» AIM OF THE EXERCISE
Look over the entries that follow. Report how many lines contain "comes", with nothing else.

» ENTRIES PROVIDED
↓

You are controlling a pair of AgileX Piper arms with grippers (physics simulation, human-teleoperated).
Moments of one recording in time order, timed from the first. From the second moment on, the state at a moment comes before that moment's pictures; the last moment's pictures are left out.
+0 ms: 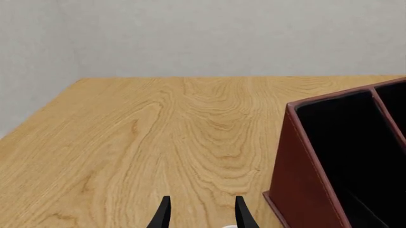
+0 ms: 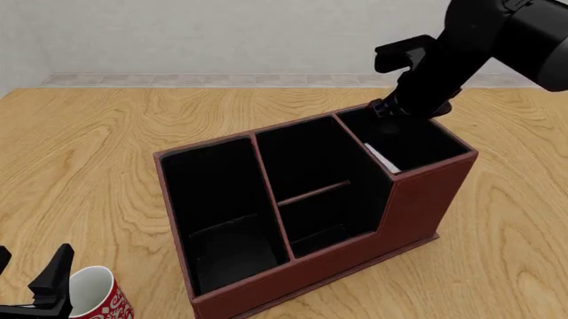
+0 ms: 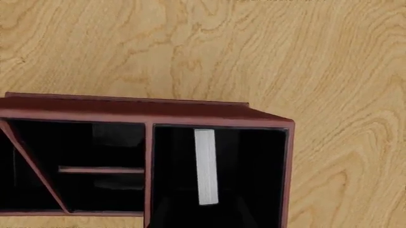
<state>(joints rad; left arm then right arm) 0.07 0.00 0.00 0.15 0.04 0.32 1.66 -1.65 1.22 -0.13</state>
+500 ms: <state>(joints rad) 0.06 0.00 -0.01 0.14 0.03 0.31 1.57 -1.61 1.22 -0.17</state>
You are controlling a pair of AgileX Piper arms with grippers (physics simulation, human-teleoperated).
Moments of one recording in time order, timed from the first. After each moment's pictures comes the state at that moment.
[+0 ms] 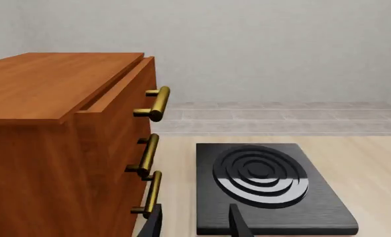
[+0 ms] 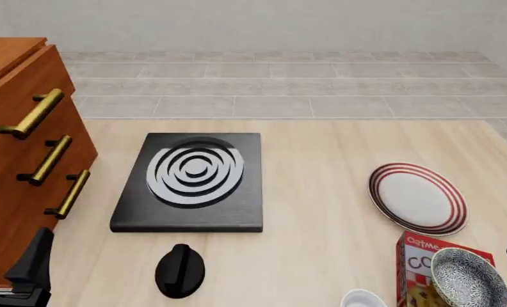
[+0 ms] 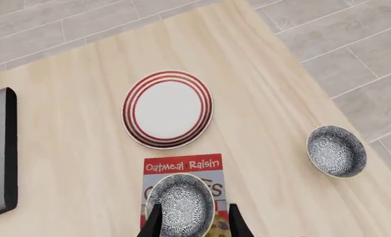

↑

» WRITTEN RESPONSE
2